I’ve been using KeyDB for a low-traffic site for about a year, IIRC. Since a week or two ago (can’t be exactly sure), the keydb servers have been failing. There’s nothing in the log output to show why, and they’re not hitting any memory limits or anything, according to the metrics I can see in the dashboard.
I’ve just executed fly vm status --app {my_app} {instance_id} and see this:
Instance
ID = e28bXXXX
Process =
Version = 1
Region = ams
Desired = run
Status = running
Health Checks = 2 total, 2 critical
Restarts = 1
Created = 12h34m ago
Recent Events
TIMESTAMP TYPE MESSAGE
2021-10-11T18:30:00Z Received Task received by client
2021-10-11T18:30:00Z Task Setup Building Task Directory
2021-10-11T18:30:08Z Started Task started by client
2021-10-12T05:20:40Z Restart Signaled User requested restart
2021-10-12T05:20:44Z Terminated Exit Code: 0
2021-10-12T05:20:44Z Restarting Task restarting in 0s
2021-10-12T05:20:49Z Started Task started by client
Checks
ID SERVICE STATE OUTPUT
27913efa8328a926c127fdb9XXXXXXXX tcp-6379 critical rpc error: code = Unknown desc = Post "http://unix/v1/exec": EOF
8d0f2f31129f763f17b124b7XXXXXXXX tcp-6379 critical rpc error: code = Unknown desc = Post "http://unix/v1/exec": EOF
I’ve tried recreating the cluster using the launcher, but the problem persists.
I’ve also tried creating a redis instance following the github example but that also seems to crash on connection by a client.
I don’t think I’m doing anything out of the ordinary. If the cache (either redis or keydb) doesn’t crash on connection, then it crashes on the first command such as MEMORY STATS. I’ve tried different versions of redis clients to connect. Doesn’t help.

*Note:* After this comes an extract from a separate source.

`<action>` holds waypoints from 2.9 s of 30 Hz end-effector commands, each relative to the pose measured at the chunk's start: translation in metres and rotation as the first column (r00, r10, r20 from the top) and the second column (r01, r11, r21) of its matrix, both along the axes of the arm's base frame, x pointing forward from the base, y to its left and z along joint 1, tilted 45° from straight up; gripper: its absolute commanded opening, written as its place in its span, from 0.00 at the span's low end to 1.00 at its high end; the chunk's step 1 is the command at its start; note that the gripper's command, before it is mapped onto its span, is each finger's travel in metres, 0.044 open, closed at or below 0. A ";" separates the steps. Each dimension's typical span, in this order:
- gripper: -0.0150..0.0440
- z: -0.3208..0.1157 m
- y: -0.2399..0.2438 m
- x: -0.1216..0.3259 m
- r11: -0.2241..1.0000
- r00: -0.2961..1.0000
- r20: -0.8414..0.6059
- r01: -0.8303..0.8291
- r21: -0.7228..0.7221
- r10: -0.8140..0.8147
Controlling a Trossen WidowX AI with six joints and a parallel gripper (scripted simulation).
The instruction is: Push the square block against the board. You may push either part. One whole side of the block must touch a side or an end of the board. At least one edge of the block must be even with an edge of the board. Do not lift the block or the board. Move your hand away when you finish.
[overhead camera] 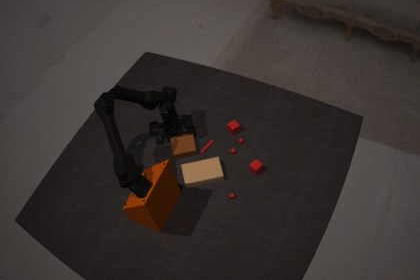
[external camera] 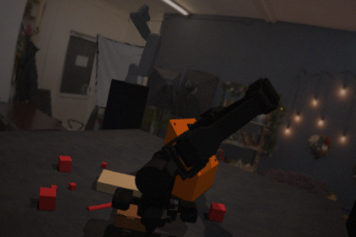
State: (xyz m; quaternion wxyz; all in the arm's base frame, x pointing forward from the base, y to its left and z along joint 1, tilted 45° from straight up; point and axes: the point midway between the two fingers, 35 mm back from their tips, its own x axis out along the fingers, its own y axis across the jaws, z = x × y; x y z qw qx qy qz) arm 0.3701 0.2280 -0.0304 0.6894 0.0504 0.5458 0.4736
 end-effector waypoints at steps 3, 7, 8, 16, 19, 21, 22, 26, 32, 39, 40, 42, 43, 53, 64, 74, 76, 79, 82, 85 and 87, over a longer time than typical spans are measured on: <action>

I need keydb (or redis) as an LRU cache to be persistent between app restarts/updates, so moving the cache to my app would be counter productive.
I’ve also tried following the newer redis cluster but no joy. It’s like the routing for .internal for my app isn’t working. I’m using lhr and ams regions, if that helps.

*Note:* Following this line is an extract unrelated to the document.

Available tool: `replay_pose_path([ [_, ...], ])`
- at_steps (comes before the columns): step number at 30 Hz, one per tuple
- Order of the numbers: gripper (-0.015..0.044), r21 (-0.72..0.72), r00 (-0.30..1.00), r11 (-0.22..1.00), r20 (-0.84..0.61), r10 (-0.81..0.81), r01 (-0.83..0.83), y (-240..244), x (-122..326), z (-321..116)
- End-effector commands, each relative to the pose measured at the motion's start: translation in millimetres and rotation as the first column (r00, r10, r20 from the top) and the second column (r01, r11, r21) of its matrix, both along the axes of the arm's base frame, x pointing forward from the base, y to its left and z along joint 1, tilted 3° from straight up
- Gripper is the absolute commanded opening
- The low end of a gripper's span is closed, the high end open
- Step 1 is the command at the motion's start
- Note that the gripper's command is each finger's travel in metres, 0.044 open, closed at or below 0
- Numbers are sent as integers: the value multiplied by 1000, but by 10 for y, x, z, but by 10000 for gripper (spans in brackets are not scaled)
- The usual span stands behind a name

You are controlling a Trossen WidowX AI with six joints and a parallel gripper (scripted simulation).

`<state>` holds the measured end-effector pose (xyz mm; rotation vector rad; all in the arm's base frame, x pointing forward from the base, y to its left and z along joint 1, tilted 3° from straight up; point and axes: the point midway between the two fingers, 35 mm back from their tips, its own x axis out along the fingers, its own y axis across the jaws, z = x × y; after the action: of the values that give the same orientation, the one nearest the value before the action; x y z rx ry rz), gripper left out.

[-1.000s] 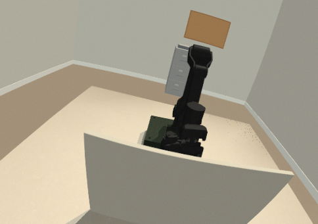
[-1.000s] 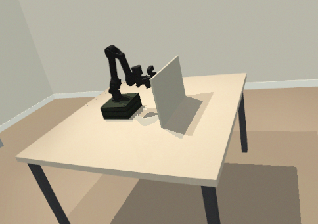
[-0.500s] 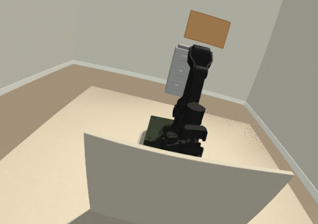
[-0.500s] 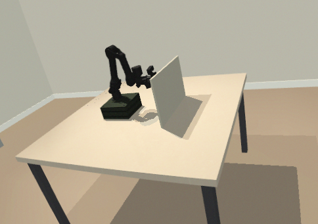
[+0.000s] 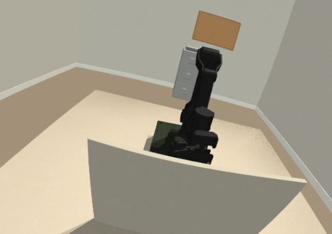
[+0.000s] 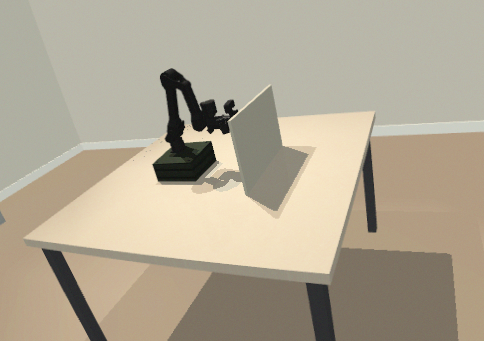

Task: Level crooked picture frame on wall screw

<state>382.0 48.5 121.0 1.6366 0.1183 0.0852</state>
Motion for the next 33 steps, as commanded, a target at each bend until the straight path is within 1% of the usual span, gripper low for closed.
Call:
replay_pose_path([
  [1, 0, -23, 1000, 1000, 5, -1, 1, 1, 1, 1],
  [22, 0, -132, 1000, 991, 18, 1, 2, 5, 1, -6],
  [23, 26, -115, 1000, 993, 14, 1, 0, 4, 0, -7],
  [32, 260, -115, 1000, 993, 14, 1, 0, 4, 0, -7],
  [33, 260, -115, 1000, 993, 14, 1, 0, 4, 0, -7],
])
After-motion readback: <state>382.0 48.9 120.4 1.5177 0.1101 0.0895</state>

Ah, that would explain it! The launcher uses our old ‘script’ health checks. These will run scripts on the VM to check its health. We’ve deprecated this behavior. So the best way to get things working would be to use the updated Github example: GitHub - fly-apps/keydb: KeyDB server on Fly
You could grab this and change the values in fly.toml to match your app. The important part would be to make sure the volume names are the same. You can check those with fly volumes -a keydb-app-name.

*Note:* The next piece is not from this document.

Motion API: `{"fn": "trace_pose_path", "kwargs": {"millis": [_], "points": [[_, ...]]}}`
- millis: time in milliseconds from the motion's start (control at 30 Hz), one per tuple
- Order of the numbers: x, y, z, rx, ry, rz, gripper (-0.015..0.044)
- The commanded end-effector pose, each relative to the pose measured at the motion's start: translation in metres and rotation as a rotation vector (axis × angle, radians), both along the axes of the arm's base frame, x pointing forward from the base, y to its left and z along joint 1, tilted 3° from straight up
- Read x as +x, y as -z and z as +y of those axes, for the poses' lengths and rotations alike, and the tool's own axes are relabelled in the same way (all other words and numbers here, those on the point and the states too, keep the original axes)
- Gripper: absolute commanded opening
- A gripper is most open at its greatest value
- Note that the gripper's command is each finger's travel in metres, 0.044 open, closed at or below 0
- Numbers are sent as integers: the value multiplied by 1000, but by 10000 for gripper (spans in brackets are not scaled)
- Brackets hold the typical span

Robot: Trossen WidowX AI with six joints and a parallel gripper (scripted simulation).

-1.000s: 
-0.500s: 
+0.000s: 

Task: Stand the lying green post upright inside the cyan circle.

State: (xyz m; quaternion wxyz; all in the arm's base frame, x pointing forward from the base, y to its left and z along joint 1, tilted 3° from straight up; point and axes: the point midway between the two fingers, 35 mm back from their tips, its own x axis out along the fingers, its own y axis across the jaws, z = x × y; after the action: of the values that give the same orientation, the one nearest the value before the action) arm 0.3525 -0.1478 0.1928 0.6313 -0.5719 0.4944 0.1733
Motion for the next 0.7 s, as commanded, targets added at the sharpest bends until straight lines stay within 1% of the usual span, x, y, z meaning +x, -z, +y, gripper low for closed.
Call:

We’d like to allow flyctl to run launchers like this for services that aren’t fully-formed like fly postgres. This would likely pull config from our up-to-date example repo instead of hiding the behavior behind a UI.
That said, we want to keep the UI and have it work in a similar way as flyctl. We’re working on an Elixir/Phoenix launcher now which will serve as a template for this. Stay tuned!
Sorry to say, this also hasn’t worked. Same as the redis issue: the .internal URL doesn’t seem to route successfully. The Redis client can’t connect, and the keydb server doesn’t show a client connection.
What Redis client are you using? Can you double check and make sure it (a) can connect to IPv6 and (b) will do an AAAA lookup on a hostname? These things didn’t work by default with libcluster or Ecto, it wouldn’t surprise me if a Redis client on Elixir has the same issue.
It would be worth posting an issue on the Redis repo to ask about IPv6 support. I would bet money (a small amount) that it requires a configuration option to work properly over IPv6.
Will do, though I did check docs/issues/ddg and couldn’t find a single mention of IPv6. I’ll also do some more testing locally against the public IPv6 of my working cache to confirm it is an issue with Redix.